The Last Deal (R) This crime thriller stars Anthony Molinari as a drug dealer who looks to steal one last large shipment of marijuana before the drug becomes legal. Also with Sala Baker, Gigi Gustin, Conner Floyd, Kenny Johnston, Mike Ferguson, and Sofia Masson. 

Little Dixie (R) Frank Grillo stars in this crime thriller as a political fixer who must protect his family when his attempt to broker a truce between a governor (Eric Dane) and drug cartels goes south. Also with Annabeth Gish, Mercedes Mason, Maurice Compte, Peter Greene, Beau Knapp, and Thomas Dekker. 

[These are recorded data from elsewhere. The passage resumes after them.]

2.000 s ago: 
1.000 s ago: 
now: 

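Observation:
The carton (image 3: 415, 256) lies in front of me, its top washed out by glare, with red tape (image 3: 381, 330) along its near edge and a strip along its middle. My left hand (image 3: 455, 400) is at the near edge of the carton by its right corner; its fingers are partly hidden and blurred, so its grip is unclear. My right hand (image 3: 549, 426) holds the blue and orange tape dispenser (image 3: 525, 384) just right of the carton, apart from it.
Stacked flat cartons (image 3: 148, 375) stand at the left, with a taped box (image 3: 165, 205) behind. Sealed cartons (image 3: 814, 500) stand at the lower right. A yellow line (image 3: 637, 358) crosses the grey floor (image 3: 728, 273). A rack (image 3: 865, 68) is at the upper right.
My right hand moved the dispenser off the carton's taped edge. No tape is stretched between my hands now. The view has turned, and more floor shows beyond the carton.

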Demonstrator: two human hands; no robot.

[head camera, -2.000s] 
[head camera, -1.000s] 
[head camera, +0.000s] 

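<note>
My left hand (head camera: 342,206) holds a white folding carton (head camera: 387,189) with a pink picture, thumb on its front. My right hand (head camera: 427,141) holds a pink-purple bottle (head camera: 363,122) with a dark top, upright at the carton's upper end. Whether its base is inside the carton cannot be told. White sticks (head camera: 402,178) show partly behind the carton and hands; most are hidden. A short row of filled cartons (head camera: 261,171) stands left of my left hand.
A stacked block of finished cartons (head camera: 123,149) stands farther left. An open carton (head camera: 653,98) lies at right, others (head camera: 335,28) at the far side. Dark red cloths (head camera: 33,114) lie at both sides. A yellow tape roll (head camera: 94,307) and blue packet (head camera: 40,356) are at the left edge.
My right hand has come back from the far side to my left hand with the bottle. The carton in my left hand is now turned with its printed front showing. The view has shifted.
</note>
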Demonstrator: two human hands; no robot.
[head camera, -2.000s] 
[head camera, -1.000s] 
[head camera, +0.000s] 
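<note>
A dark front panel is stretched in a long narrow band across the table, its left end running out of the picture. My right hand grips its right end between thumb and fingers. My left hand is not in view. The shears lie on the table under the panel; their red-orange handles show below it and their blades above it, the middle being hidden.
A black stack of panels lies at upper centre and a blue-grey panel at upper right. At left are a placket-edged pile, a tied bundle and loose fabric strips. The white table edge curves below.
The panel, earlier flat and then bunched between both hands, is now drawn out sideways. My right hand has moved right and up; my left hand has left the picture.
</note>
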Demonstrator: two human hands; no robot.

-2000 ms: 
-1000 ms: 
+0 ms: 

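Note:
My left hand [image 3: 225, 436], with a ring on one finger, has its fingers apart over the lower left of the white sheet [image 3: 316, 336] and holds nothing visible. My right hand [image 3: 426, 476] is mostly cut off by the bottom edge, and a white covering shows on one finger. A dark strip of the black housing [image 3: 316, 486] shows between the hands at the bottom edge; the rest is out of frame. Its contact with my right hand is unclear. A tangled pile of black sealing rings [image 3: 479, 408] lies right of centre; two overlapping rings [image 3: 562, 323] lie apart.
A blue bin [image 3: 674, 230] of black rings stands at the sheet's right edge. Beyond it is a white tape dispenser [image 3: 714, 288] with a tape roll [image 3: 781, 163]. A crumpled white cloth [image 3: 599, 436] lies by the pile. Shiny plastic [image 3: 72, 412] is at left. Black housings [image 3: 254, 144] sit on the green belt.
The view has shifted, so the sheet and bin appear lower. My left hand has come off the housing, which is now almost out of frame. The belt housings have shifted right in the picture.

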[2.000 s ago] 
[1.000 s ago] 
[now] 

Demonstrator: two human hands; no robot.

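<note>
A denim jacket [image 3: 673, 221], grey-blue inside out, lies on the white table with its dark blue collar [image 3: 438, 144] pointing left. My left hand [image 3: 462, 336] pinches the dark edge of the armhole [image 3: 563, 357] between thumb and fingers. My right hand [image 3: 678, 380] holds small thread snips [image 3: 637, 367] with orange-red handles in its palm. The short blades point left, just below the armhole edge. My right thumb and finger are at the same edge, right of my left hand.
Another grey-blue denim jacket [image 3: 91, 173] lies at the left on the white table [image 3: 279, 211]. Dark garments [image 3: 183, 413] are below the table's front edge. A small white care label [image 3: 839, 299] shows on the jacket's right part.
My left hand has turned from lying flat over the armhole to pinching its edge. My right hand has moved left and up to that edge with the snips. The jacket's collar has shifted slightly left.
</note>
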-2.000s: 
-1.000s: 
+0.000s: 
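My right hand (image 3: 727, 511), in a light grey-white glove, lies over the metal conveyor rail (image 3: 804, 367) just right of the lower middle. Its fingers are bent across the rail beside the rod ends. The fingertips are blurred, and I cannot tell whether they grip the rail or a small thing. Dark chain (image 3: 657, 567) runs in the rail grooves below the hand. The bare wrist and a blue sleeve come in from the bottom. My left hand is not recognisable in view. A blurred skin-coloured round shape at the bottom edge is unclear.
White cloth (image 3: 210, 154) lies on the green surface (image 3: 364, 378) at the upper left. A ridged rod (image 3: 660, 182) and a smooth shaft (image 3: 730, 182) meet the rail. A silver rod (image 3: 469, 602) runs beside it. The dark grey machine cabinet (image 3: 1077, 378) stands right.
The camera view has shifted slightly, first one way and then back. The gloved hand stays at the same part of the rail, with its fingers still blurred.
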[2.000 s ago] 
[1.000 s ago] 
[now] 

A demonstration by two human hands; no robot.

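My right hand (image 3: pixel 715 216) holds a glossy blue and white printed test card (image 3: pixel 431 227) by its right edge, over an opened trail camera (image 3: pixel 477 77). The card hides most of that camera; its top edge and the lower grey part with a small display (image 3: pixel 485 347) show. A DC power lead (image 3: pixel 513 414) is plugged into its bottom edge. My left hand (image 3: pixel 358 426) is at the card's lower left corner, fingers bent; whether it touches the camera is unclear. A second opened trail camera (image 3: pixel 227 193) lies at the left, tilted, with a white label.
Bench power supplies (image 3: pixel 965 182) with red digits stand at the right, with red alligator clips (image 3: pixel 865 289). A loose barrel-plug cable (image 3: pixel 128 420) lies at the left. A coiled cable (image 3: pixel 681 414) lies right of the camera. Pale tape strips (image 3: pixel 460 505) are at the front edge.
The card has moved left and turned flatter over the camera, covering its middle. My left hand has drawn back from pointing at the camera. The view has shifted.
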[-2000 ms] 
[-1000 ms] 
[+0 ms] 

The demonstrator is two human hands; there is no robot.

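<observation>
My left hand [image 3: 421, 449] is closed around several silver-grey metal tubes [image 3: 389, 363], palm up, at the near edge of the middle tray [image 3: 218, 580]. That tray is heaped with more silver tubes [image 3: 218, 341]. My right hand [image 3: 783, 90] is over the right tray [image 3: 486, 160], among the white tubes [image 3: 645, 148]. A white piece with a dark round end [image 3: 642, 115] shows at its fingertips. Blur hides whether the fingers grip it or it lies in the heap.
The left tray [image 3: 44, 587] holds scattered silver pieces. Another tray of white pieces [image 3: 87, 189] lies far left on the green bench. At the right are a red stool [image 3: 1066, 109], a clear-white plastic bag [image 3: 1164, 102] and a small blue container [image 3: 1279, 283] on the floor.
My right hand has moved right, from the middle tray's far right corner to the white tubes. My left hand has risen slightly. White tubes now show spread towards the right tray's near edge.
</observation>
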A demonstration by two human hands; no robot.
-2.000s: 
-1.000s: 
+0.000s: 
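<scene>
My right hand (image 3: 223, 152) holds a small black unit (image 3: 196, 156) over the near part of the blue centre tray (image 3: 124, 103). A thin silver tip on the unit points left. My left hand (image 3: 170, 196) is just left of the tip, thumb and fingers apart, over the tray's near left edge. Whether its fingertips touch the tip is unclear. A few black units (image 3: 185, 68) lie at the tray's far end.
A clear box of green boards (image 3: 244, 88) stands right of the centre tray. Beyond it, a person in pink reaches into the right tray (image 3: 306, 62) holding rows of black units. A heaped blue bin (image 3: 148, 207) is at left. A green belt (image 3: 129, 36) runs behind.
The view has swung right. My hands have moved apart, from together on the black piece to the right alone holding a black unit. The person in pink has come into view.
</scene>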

She Is Love (NR) This romantic film stars Sam Riley and Haley Bennett as an estranged couple who consider whether to get back together. Also with Marisa Abela.

To Leslie (R) Andrea Riseborough stars in this drama about a West Texas housewife who squanders her lottery winnings and has to rebuild her life. Also with Allison Janney, Stephen Root, Owen Teague, Andre Royo, and Marc Maron.

Turn Every Page: The Adventures of Robert Caro and Robert Gottlieb (PG) Lizzie Gottlieb’s documentary is about her father and his 50-year relationship with the Lyndon Johnson biographer.